(Source data)
# # # #
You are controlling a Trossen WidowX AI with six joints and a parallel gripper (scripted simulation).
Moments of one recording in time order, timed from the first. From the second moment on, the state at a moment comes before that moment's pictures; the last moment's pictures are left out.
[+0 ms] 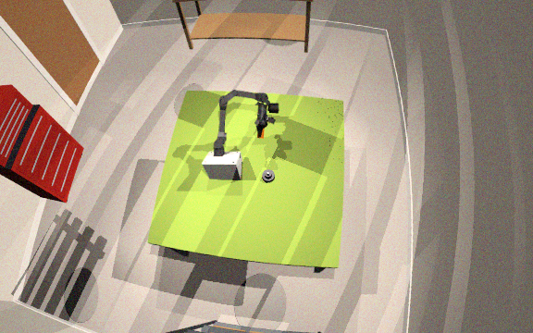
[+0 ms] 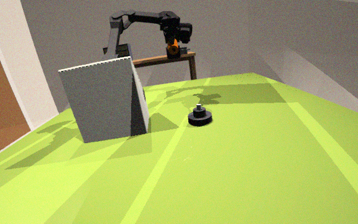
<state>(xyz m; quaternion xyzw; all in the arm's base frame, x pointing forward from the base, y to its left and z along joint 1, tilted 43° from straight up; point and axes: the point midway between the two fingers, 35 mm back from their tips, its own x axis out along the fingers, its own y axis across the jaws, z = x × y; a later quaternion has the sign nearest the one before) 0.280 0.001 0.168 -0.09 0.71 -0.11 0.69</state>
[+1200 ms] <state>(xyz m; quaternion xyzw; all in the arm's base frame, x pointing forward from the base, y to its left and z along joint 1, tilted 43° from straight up) 0.280 0.031 0.101 0.19 0.69 0.17 0.68</state>
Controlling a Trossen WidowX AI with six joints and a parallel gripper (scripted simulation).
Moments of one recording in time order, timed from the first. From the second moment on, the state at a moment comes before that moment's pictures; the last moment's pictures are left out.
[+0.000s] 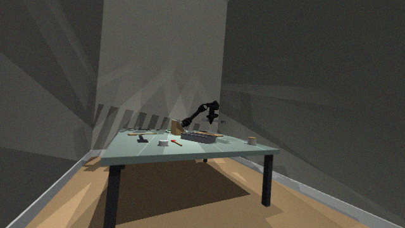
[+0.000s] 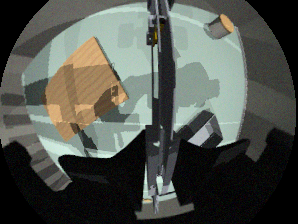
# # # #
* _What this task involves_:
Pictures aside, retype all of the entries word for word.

* _Problem solution_:
You are controlling a Trossen WidowX AI with six joints and a parallel gripper (scripted simulation).
Moments of one recording in time order, timed from the first. From the second moment on, the state at a moment comes before that moment's pictures; the last moment's pictures are left out.
[+0 ms] 
[+0 ms] 
<state>(xyz m; quaternion xyzw; all in the arm's base frame, x pointing forward from the base, y to its left and z along joint 1, tilted 43° from straight up; point and axes: the point midway between the two fingers, 35 mm back from their tips, its own x axis out along the fingers, its own y axis across the jaws, z = x × y; a later quaternion has the sign nearest the one before) 0.280 0.001 0.168 -0.09 0.71 -0.11 0.69</state>
[+1200 ms] <state>(xyz m; quaternion xyzw; all in the arm's base frame, x pointing forward from the base, y to its left and z along joint 1, tilted 43° from straight up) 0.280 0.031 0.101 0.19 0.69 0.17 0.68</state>
Controlling a Trossen WidowX AI with six joints and a parallel gripper (scripted simulation).
Moments of one recording in time order, timed from the first. From the second moment on, the state at a moment comes before that moment's pictures; the last moment's pictures are left out.
[+0.000s] 
[+0.000s] 

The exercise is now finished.